在固位方式的设计上,修复体既要有足够的固位和稳定,又不会对腓骨造成过大咬合力。本文病例设计为纯钛铸造杆+Locator附着体。杆式附着体具有较好的固位力和稳定性,适用于颌间距离较大的患者,其中切削研磨杆附着系统为方形,无弹性界面,有稳定较强的固位力,并且可以和多种附着体联合使用,而纯钛杆轻巧舒适,有利于减轻对腓骨的压力。目前临床上常用的种植覆盖义齿上部结构有磁性附着体、球帽式附着体和Locator附着体。田涛等在1例单层腓骨移植联合种植覆盖义齿修复中使用了磁性附着体,因其固位力持久,更换率低,并且可发生相对移位,起到应力中断的作用,明显降低了种植体周围骨组织的应力分布。
但其缺点为固位力稍差,且因义齿在口腔内常产生水平位移,易导致口腔溃疡的发生。球帽式附着体运动较灵活,可朝多个方位运动,避免远中游离端产生扭矩,降低对种植体的损害,但长期使用可导致固位帽出现磨损。Locator作为一种新型附着体,具有自对准特性,覆盖义齿就位更方便,还可利用不同的阳级帽来选择不同的固位强度,满足各类患者的需求。董静等对使用Locator附着体、球帽式附着体、磁性附着体种植覆盖义齿修复的45例患者随访2年,发现Locator附着体在咀嚼、固位、舒适度方面都优于球帽附着体和磁性附着体,其定位性好,稳定性较高,较少出现并发症,患者易清洁,且可以满足对美观的需求。
咬合设计原则为合理的牙合力传导和分散,防止过载创伤。将覆盖义齿设计为舌侧集中牙合,既有利于穿透食物,又有利于获得前伸和侧方平衡牙合。上颌为天然牙—解剖式后牙,下颌选用半解剖后牙,以上颌牙舌侧尖为主要功能牙尖,由上颌舌尖与下颌牙相应部位所建立的咬合为舌侧集中牙合。正中牙合时只有上颌后牙舌尖与对颌的下颌后牙中央窝接触,而颊尖脱离接触,每对上下对颌后牙只有1个中央尖支持。下牙中央窝宽阔使上牙舌尖能在下牙中央窝内完全自由地移动,而颊尖脱离接触可以简化工作侧和平衡侧的平衡接触关系。正是基于这些特点,舌侧集中牙合比非解剖式牙美观,咀嚼效率高,可以获得更大的自由度,更易获得平衡,下颌覆盖义齿更容易稳定,从而可减轻移植腓骨所受的咬合力;为了进一步减小牙合力,还可以采取渐进性加载、减小义齿牙尖斜面、减少义齿与对颌牙的接触点、义齿形成充分的外展隙及发育沟等措施。

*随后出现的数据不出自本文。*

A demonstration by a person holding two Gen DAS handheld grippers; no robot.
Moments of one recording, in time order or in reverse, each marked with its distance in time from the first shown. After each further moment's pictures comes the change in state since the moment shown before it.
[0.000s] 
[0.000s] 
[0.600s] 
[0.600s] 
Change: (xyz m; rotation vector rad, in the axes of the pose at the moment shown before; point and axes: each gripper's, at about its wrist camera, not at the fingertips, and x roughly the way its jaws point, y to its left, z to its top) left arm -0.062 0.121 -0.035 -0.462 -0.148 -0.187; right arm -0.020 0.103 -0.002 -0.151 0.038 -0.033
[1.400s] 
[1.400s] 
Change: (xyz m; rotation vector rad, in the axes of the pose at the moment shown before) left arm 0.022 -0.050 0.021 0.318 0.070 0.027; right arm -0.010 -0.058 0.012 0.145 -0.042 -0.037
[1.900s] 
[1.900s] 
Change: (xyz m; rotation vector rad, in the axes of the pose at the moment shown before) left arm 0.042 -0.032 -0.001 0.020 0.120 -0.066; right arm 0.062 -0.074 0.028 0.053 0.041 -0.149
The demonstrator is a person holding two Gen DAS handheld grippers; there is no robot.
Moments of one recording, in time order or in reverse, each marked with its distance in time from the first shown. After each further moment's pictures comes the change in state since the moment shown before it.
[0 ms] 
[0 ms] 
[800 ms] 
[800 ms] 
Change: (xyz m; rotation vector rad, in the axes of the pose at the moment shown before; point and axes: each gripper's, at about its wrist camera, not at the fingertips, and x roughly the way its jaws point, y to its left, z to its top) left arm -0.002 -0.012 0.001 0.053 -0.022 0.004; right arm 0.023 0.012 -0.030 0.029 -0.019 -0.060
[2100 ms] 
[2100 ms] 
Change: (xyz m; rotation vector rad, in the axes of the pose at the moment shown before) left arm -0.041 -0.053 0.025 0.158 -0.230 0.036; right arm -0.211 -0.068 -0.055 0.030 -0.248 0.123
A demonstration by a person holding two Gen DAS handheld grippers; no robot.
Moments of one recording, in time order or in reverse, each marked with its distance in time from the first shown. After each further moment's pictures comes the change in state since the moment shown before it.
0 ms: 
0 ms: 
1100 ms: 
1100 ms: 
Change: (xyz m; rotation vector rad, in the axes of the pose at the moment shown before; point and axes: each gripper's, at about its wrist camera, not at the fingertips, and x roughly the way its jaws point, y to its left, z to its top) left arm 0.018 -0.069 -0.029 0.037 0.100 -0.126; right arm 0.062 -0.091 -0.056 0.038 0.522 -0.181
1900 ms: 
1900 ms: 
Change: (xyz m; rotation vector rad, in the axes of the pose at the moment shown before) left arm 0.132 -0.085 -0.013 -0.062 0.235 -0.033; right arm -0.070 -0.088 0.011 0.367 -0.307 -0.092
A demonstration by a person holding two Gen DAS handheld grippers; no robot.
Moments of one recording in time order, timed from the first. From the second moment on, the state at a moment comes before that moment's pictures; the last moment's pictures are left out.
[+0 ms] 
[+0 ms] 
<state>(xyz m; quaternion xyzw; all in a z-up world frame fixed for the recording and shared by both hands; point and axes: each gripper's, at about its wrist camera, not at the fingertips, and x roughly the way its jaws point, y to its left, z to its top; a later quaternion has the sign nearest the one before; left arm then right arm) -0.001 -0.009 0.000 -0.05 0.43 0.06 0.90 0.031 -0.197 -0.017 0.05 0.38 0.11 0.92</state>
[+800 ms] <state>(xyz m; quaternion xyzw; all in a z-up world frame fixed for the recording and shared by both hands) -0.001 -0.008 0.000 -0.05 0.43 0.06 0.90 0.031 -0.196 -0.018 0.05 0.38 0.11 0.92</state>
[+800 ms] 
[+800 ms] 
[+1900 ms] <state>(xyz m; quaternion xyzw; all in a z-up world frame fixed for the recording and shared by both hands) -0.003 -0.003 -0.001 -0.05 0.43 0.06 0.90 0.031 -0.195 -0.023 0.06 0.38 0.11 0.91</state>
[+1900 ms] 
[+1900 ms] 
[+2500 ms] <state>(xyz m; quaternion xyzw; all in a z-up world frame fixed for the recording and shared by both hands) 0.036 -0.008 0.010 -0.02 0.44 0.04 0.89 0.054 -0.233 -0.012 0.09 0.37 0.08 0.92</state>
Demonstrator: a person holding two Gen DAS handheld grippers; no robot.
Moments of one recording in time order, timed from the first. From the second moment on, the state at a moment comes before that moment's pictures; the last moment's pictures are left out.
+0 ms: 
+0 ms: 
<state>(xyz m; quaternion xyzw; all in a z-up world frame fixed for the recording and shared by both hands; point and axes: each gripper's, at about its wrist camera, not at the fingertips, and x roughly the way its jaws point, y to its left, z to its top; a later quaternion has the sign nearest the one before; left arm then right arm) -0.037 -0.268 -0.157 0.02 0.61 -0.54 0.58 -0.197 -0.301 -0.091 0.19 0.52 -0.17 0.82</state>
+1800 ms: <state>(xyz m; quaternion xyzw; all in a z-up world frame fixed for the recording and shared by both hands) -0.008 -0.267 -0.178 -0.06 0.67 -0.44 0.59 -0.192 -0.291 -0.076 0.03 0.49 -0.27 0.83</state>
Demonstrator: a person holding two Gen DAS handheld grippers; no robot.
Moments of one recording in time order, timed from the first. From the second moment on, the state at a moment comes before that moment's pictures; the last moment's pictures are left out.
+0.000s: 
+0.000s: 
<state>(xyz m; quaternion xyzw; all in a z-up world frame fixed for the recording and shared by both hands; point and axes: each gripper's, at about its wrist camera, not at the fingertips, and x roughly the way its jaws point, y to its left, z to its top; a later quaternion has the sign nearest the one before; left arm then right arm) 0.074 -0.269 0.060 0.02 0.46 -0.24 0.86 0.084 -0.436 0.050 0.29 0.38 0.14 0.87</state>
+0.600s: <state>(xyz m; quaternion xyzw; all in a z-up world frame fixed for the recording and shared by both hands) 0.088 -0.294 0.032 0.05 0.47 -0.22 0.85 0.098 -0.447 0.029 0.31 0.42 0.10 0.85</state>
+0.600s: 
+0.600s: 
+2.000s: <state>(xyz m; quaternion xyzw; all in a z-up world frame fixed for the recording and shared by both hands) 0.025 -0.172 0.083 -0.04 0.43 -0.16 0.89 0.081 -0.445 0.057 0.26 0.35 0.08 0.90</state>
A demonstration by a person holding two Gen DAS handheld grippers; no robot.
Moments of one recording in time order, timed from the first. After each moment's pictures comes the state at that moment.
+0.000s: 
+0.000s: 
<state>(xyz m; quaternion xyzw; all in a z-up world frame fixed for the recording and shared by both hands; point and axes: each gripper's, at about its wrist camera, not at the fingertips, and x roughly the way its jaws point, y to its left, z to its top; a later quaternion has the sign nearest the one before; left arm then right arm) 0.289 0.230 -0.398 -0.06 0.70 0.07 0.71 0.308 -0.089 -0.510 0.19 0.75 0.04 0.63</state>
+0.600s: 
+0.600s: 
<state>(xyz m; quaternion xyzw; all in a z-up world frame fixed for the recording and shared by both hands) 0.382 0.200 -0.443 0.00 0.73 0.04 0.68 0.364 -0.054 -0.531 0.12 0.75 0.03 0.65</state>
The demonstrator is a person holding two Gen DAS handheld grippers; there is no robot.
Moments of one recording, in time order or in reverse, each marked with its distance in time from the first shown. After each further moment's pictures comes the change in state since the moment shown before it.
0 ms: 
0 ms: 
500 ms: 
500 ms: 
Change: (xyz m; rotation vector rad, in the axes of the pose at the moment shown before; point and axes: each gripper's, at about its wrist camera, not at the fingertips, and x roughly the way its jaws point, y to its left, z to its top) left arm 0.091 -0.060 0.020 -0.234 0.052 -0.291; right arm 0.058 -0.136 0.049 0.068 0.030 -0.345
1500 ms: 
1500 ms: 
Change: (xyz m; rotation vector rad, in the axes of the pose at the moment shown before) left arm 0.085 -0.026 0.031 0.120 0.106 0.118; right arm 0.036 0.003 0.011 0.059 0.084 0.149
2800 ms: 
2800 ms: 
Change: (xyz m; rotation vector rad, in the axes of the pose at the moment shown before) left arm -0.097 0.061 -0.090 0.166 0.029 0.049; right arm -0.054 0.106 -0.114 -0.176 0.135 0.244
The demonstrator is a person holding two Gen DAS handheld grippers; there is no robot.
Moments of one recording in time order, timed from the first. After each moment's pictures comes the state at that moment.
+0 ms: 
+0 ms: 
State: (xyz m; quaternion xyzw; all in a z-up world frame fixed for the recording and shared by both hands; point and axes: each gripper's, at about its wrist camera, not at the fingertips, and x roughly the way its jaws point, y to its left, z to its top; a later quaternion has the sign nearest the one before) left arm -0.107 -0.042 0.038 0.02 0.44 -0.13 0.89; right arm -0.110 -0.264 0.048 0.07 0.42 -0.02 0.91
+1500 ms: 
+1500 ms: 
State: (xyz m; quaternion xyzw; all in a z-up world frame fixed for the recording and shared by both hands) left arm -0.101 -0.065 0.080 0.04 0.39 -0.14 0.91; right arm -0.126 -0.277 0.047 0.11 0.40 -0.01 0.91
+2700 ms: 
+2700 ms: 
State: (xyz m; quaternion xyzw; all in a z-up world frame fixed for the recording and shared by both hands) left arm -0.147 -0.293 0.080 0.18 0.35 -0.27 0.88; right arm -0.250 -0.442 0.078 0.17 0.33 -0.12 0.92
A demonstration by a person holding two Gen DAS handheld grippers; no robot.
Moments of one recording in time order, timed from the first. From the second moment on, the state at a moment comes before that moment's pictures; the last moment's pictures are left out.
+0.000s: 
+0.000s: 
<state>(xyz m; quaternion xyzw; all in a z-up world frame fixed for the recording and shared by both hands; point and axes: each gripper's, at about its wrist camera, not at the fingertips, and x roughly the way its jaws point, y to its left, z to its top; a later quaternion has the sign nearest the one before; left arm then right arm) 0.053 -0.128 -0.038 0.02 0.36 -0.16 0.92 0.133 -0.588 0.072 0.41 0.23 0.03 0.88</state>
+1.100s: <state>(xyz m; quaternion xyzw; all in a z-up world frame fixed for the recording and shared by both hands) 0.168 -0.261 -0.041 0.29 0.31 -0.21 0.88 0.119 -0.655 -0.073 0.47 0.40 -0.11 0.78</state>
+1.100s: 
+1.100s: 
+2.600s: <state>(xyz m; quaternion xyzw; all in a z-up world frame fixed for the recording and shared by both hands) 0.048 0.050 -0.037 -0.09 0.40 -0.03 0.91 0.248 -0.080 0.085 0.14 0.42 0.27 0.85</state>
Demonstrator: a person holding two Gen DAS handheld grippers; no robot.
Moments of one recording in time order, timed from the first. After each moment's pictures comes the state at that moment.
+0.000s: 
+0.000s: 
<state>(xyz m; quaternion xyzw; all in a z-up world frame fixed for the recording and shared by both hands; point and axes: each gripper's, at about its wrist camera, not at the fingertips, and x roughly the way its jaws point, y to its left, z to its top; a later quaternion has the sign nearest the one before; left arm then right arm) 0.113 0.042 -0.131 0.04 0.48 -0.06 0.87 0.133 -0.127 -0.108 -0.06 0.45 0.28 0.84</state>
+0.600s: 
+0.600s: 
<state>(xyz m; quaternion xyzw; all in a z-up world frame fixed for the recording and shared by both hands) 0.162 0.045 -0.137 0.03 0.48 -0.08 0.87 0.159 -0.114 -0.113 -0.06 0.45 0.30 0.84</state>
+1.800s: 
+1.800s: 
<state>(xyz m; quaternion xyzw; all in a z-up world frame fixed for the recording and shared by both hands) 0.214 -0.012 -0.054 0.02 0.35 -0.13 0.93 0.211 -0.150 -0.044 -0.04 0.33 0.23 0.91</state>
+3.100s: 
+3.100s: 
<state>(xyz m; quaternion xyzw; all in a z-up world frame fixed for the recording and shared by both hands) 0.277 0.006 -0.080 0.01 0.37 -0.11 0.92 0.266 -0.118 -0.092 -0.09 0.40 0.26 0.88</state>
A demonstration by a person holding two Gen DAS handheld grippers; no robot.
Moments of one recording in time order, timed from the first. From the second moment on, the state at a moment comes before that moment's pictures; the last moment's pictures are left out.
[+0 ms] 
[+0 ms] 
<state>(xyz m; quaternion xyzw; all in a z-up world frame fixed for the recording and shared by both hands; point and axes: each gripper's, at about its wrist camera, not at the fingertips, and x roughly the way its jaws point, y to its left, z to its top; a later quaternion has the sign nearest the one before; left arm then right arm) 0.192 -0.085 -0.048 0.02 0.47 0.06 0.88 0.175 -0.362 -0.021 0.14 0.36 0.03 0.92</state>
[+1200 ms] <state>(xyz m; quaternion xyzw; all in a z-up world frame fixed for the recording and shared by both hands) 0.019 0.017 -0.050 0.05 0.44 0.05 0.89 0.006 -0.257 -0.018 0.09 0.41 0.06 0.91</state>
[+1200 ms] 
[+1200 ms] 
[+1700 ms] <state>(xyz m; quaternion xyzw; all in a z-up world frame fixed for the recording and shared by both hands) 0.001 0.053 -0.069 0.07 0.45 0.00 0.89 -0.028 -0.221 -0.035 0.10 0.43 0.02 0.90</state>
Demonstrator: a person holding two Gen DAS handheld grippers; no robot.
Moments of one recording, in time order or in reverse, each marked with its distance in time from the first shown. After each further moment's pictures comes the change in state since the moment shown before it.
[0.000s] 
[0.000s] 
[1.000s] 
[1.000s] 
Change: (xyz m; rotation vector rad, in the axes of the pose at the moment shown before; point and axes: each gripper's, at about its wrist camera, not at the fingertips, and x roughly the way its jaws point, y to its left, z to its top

在腓骨移植重建下颌骨的过程中,骨缺损可以准确评估,但软组织改变往往不能预测,厚的皮瓣被认为是导致种植体周围炎的潜在因素。研究报道,二期牙种植时可用腭部黏膜组织瓣移植种植体周围,增加附着龈。本例患者种植体周围缺乏附着龈,穿龈距离深,难以避免种植体周围黏膜炎和种植体周围炎的发生。因此笔者将纯钛杆龈端设计为距黏膜大于3 mm的卫生桥形式,修复体龈端高度抛光,有利于患者清洁,减少种植体周围炎发生的风险。同时告知患者每次餐后应取下义齿进行清洗,Locator阳性垫片及纯钛杆桥体需用牙刷清洁,并且需要定期复诊进行牙周维护。
下颌骨缺损的重建是一项富有挑战性的工作,其目的不仅是恢复颌骨连续性,维持正常容貌形态,而且要恢复咀嚼、语言的正常生理功能,达到牙—颌—肌肉—神经反射的协调,即实现功能性重建,这需要外科医生和修复科医生的共同合作。外科医生和修复医生术前需共同制定系统的手术和修复方案,制作切骨导板和种植导板,术中外科为修复创造条件(植骨、植入种植体等),并在术后保持创面和保护缺损区,最终修复科完成永久修复体。
外科通过腓骨移植的方式重建下颌骨时需考虑术后恢复的骨高度,在患者条件允许时尽量采用双层腓骨移植术式或单层移植后牵张成骨联合种植体植入,恢复的骨高度有利于种植后固定修复,可有效地重建咬合功能。修复科进行修复时应该综合考虑修复体的选择、固位方式、咬合设计等因素,注重合理的牙合力传导和分散,防止种植体失败和腓骨过载创伤。但是如何能既做到外形和功能的完美结合,又使患者承受最小的创伤,是临床工作者共同努力的方向。